Sapolu scores with new book

BY JERMEL-LYNN QUILLOPO / Special to the Star-Advertiser
Winter in Hawaii means getting to do what I love best during cold weather — snuggling in bed under warm covers while reading an interesting book.
My latest find? “I Gave My Heart to San Francisco,” a new memoir by retired NFL star Jesse Sapolu. I was able to catch up with the four-time Super Bowl champion during a book signing event at Barnes and Noble Ala Moana on Saturday. I met him once before while on assignment; he was such a kind man back then and hasn’t changed a bit.

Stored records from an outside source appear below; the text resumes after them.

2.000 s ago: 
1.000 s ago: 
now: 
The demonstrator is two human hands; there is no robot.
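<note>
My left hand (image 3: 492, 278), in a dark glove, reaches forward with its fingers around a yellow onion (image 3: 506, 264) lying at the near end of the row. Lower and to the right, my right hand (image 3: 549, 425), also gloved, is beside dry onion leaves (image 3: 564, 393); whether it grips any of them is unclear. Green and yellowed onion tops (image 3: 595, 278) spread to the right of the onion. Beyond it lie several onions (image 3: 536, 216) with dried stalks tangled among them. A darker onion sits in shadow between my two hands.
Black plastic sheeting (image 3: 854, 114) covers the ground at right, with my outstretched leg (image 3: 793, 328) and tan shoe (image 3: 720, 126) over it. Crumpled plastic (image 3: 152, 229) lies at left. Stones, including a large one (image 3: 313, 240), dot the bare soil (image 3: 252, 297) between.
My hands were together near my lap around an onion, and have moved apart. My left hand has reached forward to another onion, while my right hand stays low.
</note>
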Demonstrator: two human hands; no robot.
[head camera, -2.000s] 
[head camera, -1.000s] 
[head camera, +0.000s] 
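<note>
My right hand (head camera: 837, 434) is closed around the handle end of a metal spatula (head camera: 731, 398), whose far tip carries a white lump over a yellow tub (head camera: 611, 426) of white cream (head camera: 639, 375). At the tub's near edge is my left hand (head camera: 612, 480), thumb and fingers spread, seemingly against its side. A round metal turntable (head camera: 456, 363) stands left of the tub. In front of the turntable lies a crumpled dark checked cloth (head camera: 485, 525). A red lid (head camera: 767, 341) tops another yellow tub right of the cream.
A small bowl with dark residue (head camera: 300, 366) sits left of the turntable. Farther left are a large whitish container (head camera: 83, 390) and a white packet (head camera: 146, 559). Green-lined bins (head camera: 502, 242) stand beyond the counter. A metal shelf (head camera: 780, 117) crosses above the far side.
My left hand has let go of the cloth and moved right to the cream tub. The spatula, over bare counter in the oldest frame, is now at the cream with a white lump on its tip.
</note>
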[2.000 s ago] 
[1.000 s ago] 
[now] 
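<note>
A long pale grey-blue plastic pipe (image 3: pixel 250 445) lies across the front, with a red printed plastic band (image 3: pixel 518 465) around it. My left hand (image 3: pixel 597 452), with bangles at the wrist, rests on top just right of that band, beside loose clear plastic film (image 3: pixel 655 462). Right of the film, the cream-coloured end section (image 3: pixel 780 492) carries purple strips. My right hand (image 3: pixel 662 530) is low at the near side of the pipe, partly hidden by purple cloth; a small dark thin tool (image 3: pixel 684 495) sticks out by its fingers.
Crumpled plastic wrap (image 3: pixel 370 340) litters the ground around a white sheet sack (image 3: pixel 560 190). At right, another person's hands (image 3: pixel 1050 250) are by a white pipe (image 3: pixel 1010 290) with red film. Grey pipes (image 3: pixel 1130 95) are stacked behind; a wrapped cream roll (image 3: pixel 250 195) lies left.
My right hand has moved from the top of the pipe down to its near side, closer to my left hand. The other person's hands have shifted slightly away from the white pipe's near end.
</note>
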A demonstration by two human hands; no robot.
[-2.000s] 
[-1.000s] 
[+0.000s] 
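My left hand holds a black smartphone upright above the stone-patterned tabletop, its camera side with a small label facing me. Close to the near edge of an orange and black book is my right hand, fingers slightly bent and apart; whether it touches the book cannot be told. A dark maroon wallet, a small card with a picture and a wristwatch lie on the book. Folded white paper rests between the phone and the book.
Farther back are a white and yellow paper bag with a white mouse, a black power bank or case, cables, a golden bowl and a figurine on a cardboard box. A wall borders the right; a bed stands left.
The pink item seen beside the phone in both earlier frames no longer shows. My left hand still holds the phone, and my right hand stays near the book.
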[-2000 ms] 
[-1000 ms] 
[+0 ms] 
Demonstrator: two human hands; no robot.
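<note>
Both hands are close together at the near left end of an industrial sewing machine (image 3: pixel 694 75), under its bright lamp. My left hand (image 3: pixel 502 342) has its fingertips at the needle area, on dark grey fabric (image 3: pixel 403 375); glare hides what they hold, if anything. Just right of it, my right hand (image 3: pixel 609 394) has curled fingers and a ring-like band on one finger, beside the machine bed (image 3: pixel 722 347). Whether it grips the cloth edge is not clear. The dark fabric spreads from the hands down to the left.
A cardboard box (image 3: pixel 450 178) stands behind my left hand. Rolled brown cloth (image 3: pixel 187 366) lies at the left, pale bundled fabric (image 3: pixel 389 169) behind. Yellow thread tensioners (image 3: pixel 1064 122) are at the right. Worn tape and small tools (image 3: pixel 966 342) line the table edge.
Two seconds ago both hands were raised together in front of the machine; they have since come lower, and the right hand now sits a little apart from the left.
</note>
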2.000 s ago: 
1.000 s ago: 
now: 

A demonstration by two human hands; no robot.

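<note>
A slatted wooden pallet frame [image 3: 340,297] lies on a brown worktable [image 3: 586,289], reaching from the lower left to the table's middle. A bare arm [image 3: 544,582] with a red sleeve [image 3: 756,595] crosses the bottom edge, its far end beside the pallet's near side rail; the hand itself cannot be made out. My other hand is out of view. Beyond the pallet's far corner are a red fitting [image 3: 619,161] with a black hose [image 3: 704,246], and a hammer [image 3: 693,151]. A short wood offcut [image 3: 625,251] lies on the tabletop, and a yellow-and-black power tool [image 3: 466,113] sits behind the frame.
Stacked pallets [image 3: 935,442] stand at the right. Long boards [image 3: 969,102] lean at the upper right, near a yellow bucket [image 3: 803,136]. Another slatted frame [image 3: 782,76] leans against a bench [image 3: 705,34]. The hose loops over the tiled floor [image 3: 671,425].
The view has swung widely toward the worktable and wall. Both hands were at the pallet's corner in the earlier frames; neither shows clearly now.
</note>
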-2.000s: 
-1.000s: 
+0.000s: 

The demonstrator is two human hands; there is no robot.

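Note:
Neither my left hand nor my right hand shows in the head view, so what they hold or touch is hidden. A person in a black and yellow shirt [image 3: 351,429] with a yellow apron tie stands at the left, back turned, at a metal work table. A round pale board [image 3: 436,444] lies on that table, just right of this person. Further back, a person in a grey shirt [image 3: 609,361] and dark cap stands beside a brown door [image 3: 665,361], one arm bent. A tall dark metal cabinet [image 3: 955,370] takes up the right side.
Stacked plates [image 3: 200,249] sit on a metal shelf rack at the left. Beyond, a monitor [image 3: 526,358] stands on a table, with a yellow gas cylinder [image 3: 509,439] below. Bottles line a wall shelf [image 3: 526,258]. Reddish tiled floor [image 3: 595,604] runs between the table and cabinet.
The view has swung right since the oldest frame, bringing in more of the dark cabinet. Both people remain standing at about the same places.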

Through his own words, Sapolu’s new book tells the story of his personal and professional journey to the National Football League. He said he was encouraged to share his story with the world after the death of his friend and fellow NFL player, Junior Seau, and the death of 19-year-old Fred Thompson, an athlete who was a teammate of his youngest son.
Born in Western Samoa to parents who were ministers, Sapolu’s family moved to Los Angeles when he was a young boy. In the book, he recalls the mixed emotions he felt over leaving everything he had ever known behind in Samoa, but also realizing the new opportunities that would be available in the United States. In 1971, the Sapolu family arrived in Kalihi, settling into public housing at Kuhio Park Terrace.
Sapolu said playing sports helped him adjust and make friends. He attended Farrington High School and said growing up in one of Oahu’s most troubled areas helped shape him. A desire to play college football in front of his extended family led him to the University of Hawaii, where he was a standout offensive lineman for the Rainbows and won numerous awards. He represented UH in the 1983 Hula Bowl, and soon after was drafted by the San Francisco 49ers.
During his successful 15-year career, however, Sapolu battled a dangerous health condition — a torn aortic heart valve. While on the field, Sapolu admitted that playing with that type of health condition was dangerous and that sharing his story will help teach others to be proactive when it comes to their health.